Racing Ghost
In Racing Games, you sometimes have the option of competing against yourself in Time Trial mode, not just by the final time, but by racing against a hollow "ghost" recording of a previous run. This might be your own run, your friend's, or even a stranger's downloaded from the web.
Some games have "staff ghosts" from the developers of the game, which may have to be unlocked first. Obviously, the developers' top record will be very difficult to beat, but not every staff ghost is like this. Sometimes, less gameplay-oriented members of the staff will provide a ghost, in which case out-racing this ghost might unlock a more difficult ghost.
In any case, ghosts provide an easy visual way to gauge one's performance without checking the clock.
Examples of Racing Ghost include:
- F-Zero
- Mario Kart
- The 7th game takes the concept pretty far. Every track has multiple staff ghosts (each unlocked after beating the last). If left in sleep mode, the 3DS will download ghosts from random players. There's an option to play against 7 ghosts at once. The Wii version also allowed downloads but had less ghosts per track at a time.
- Mirror's Edge
- Super Mario Galaxy has a literal ghost you can race against.
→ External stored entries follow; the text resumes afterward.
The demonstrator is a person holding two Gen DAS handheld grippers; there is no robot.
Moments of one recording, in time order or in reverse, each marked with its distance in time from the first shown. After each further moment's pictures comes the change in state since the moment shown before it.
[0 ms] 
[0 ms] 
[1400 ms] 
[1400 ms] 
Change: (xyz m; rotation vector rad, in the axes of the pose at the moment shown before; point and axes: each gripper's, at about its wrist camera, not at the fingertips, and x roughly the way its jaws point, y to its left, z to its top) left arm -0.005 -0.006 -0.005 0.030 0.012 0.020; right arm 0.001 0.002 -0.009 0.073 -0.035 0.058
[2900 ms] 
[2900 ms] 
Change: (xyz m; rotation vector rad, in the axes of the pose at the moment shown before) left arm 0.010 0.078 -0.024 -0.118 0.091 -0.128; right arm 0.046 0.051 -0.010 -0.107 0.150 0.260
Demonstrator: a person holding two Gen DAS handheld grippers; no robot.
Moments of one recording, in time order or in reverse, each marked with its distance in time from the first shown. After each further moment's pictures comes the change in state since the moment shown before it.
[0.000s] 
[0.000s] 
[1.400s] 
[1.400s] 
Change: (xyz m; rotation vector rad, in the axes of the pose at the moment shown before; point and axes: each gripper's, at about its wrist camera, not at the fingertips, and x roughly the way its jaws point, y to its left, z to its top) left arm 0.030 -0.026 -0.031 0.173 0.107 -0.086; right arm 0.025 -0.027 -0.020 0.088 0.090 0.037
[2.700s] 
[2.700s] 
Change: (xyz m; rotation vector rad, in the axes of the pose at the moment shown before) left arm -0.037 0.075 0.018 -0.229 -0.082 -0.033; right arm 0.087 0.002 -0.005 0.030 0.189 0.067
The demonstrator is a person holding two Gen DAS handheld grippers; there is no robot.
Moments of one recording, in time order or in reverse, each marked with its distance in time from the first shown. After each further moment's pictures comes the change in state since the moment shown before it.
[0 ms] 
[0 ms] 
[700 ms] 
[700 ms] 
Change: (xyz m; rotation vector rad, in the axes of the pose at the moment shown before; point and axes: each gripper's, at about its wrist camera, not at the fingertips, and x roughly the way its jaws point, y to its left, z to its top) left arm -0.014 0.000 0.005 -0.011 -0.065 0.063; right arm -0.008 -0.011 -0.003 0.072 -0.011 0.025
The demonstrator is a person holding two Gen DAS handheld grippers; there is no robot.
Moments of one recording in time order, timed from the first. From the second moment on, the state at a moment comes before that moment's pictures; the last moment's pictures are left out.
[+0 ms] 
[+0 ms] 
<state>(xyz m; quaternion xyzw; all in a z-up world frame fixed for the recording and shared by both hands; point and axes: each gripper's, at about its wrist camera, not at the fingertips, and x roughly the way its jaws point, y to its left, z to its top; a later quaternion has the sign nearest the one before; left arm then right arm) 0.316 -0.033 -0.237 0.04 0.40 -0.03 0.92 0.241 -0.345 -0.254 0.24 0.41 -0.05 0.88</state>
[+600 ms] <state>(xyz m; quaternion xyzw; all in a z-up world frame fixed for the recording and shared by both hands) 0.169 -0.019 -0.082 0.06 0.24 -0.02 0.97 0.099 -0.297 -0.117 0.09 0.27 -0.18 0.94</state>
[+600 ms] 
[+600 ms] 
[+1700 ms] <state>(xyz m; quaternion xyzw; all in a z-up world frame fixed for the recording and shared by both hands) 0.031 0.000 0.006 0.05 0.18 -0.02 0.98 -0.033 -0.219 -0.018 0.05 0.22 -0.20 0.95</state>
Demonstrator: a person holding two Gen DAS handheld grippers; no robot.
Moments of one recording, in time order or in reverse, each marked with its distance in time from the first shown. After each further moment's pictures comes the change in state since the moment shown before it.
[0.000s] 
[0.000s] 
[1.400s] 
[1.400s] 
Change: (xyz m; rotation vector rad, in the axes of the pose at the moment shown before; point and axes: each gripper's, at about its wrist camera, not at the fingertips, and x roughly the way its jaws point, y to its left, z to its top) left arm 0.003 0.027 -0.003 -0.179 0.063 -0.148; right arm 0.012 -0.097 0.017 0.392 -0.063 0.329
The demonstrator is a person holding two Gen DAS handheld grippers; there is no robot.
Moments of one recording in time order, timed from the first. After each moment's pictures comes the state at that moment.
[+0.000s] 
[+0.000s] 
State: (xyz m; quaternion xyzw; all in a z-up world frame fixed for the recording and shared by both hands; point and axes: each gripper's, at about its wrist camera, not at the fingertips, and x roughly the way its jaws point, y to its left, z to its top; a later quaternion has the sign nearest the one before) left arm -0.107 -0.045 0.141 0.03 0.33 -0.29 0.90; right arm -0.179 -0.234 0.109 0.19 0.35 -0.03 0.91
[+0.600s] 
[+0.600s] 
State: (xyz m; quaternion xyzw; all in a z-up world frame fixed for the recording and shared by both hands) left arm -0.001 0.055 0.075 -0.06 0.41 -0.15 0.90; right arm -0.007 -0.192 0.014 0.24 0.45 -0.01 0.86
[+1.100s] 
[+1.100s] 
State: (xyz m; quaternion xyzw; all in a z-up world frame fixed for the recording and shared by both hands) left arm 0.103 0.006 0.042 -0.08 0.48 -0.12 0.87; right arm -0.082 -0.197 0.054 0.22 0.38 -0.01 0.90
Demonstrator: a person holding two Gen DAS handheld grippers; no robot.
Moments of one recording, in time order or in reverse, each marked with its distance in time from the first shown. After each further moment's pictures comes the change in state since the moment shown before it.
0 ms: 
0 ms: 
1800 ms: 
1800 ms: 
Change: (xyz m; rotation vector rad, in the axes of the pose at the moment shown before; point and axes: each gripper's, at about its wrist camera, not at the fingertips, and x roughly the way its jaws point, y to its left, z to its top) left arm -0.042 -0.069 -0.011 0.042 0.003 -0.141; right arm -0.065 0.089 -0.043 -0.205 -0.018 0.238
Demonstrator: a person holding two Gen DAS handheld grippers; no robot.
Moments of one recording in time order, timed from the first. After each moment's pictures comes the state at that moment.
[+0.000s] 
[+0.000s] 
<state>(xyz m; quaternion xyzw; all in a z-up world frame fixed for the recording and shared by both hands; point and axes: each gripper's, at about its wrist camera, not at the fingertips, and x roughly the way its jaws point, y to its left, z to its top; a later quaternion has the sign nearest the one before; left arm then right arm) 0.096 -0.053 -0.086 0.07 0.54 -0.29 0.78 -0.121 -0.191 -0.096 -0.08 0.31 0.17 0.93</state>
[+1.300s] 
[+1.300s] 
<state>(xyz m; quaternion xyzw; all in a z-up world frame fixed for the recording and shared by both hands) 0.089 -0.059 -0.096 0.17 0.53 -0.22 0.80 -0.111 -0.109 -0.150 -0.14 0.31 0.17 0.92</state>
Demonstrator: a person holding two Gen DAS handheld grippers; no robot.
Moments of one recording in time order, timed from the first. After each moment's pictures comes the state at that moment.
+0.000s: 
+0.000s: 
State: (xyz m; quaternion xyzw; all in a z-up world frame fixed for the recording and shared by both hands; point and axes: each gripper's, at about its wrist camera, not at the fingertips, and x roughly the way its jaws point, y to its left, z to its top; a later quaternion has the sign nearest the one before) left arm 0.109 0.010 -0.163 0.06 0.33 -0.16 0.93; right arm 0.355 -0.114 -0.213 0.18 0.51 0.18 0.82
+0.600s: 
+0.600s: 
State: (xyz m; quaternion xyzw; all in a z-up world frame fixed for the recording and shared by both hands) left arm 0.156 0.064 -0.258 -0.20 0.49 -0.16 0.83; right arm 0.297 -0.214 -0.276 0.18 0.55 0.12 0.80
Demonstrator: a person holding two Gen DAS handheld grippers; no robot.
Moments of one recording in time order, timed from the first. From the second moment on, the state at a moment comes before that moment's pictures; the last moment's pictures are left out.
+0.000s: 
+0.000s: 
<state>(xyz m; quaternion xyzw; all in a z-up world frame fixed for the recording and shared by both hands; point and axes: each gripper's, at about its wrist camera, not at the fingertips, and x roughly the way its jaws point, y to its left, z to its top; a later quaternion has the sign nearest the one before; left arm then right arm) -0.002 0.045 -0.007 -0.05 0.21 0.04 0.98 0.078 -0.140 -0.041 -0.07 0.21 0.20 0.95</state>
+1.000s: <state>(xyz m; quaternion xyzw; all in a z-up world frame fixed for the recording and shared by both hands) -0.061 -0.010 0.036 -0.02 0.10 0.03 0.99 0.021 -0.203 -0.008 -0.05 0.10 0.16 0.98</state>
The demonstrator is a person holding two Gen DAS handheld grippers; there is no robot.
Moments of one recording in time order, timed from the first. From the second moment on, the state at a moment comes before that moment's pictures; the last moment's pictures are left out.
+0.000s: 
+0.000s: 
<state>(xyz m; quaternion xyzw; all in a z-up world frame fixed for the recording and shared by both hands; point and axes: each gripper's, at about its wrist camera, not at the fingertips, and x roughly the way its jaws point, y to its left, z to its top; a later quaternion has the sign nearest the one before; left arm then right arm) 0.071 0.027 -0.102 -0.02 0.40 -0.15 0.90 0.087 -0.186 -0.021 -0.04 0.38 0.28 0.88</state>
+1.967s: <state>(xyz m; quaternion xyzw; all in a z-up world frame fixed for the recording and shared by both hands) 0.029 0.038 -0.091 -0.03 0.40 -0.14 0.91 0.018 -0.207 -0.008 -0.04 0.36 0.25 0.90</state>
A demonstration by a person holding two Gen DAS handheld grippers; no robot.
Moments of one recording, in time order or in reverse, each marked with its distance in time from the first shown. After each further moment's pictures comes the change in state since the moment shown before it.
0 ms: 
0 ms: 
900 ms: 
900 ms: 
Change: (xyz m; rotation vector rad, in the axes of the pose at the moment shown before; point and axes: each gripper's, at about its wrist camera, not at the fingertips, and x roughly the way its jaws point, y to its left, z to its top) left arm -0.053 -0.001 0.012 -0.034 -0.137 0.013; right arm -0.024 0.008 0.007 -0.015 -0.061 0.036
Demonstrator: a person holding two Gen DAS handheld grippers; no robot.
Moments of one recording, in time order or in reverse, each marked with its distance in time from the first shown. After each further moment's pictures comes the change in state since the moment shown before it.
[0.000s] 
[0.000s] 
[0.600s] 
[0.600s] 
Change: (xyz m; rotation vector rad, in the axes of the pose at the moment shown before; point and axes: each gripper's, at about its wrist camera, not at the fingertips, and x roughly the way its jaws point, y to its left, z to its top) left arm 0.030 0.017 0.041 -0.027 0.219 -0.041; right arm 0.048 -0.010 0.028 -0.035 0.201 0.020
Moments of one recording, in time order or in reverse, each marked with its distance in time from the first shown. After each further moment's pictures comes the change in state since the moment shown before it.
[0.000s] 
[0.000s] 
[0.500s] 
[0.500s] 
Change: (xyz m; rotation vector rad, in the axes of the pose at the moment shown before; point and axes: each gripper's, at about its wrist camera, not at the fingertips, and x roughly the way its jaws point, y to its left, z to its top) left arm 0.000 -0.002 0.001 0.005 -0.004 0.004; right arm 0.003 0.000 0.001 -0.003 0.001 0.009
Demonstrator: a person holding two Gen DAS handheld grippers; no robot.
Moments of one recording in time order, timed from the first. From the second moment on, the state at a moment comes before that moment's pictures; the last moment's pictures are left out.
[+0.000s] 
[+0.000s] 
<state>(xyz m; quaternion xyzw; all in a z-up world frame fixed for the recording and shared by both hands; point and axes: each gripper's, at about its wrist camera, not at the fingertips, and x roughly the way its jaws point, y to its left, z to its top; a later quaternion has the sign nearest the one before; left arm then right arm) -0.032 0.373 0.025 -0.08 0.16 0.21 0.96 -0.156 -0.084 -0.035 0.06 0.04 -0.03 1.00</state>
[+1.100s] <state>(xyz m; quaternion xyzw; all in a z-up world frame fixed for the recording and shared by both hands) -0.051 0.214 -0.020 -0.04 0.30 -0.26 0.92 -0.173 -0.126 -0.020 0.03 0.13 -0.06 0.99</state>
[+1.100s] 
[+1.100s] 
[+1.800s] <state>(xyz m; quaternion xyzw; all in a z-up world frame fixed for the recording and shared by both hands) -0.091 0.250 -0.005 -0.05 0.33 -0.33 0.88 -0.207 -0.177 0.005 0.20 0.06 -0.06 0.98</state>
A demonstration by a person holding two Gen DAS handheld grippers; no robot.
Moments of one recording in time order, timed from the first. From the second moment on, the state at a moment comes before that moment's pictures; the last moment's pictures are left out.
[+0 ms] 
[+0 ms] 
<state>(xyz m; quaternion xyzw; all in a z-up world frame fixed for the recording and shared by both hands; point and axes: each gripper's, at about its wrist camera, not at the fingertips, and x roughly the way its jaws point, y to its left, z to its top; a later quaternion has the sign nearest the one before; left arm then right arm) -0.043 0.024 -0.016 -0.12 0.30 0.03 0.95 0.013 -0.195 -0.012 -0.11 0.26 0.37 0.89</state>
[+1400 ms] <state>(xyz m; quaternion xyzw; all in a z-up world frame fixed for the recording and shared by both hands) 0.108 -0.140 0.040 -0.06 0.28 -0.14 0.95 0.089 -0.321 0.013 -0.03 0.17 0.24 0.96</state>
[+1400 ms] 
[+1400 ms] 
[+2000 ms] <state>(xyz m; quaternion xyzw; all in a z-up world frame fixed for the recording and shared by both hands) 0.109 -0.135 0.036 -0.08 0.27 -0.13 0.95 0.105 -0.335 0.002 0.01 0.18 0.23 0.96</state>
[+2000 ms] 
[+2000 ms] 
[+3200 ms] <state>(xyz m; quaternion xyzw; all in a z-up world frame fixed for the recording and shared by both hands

There's also a sort of "cosmic" Mario (he's the same shape as Mario, but looks like a cutout into outer space) you can race against in a timed run of a given level.
- In the Track Mania series, all opponents are always intangible ghosts: Your only enemy is the track itself.
- At the beginning of the new Speed Racer movie, Speed races against his brother's time, and it's represented as a Racing Ghost.
- Crash Team Racing
- Some Need for Speed games have this.
- Diddy Kong Racing (both versions) has a set of ghosts for each course as driven by T.T., a stopwatch character. Beating all of the ghosts unlocks him as a playable character.